Are you ready to head back down the yellow brick road? Well then you are in luck because Oz the Great and Powerful is about to take to you on a magical journey to the Emerald City. But this isn’t the same Oz Dorothy and Toto crash landed into. Pre-Dorothy Oz includes a land of not two witches, but three. And one of them isn’t brandishing a lovely shade of emerald green just yet. Very inline with the original movie, the movie opens in black and white. It finds our wizard doing magic tricks at a carnival in Kansas. Oscar “Oz” Diggs is your average cad, expressing his devotion to the holy buck, and behaving in such an egotistical and cavalier way, that Toto would have peed on Oscar’s leg. While performing a magic act, things go awry for the young magician and he makes his escape on a hot air balloon. With a tornado looming right behind him, his balloon is sucked into the Technicolor world that is the land of Oz. It is when the movie transitions that the IMAX 3D experience really kicks into high gear. While the title sequence also encapsulates the 3D technology excellently, it truly sets in when the Land of Oz is explored along with all the beautiful foliage and animals wandering about. Creatures big and small pop-up on screen and in your face in such great detail, that you feel as if you are a part of the movie, not merely a guest peeking into its world.
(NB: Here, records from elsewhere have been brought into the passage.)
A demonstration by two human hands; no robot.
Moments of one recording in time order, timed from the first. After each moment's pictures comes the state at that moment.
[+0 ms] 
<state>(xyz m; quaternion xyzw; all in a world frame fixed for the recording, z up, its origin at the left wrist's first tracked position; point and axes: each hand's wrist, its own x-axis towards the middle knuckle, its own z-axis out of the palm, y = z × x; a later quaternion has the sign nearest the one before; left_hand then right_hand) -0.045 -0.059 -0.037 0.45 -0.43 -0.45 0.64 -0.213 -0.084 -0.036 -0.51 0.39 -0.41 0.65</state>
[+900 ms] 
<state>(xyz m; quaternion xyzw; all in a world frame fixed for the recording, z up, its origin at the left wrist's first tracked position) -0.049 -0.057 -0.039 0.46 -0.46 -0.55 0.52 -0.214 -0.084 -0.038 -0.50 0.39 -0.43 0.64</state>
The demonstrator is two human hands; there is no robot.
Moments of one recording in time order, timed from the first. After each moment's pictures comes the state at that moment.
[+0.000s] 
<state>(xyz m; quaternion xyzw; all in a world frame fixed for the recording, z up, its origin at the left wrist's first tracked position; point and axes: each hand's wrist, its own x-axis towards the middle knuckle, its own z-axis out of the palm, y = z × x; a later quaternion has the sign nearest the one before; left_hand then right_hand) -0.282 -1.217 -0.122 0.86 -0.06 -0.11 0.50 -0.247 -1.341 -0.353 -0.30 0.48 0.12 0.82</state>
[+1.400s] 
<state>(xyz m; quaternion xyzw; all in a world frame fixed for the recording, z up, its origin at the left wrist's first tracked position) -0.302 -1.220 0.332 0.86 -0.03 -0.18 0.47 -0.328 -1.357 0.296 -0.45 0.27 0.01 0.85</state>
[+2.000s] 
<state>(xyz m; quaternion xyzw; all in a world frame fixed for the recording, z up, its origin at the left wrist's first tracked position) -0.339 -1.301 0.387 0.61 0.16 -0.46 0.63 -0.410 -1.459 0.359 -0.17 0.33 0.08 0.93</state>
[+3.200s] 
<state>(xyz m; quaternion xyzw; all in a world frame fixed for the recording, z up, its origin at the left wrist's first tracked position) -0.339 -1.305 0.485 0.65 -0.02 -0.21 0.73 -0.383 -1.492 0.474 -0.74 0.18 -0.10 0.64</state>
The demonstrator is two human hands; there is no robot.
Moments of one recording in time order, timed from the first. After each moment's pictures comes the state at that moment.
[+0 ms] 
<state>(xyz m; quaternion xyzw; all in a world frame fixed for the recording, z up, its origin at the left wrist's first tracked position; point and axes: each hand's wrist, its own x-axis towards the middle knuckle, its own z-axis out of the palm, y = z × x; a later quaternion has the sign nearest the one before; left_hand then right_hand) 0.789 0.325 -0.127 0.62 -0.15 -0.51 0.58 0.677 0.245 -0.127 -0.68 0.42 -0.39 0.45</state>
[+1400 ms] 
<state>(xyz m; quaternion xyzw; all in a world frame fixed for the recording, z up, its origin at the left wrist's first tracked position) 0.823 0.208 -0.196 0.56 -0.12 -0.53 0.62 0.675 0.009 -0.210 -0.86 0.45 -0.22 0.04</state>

While the IMAX 3D experience is above and beyond the best aspect of the film, it’s too bad that the underlining story and its main actor are the undoing of what could have been a very unique addition to the Wizard of Oz legacy. James Franco’s Oz is nothing short of self-centered and irritating at moments. Ironically his best scenes are when he interacts with characters that aren’t human at all. We only wished his human interaction with the China Doll, which was actually very endearing, was nearly as good as his interaction with his female leads. Franco just comes off as schmuck with a smirk. It is only until later in the movie that he seems to remember he is somewhat of a decent actor, and he finally pulls his version of Oz off. But in my opinion, it was far too little, too late.
The ladies truly held court in this movie, with Rachel Weisz being the best witch of them all by actually performing her role as it was meant to be. While the Mila Kunis character certainly transforms into something much better in the later part of the movie, it’s hard to believe she is the same actress who pulled off the Black Swan or even Ted… At the same time, Michelle Williams does a decent job as the good witch Glinda and basically salvages any scene she is forced to share with ‘Oz.’
Oz the Great and Powerful is a feast for the eyes. Visually it is a stunning film, especially when it is presented in IMAX 3D. While the acting in the film might be mediocre, at least you can bask in the animated characters and special effects that are really the stars of this movie. Oz the Great and Powerful is currently in theaters.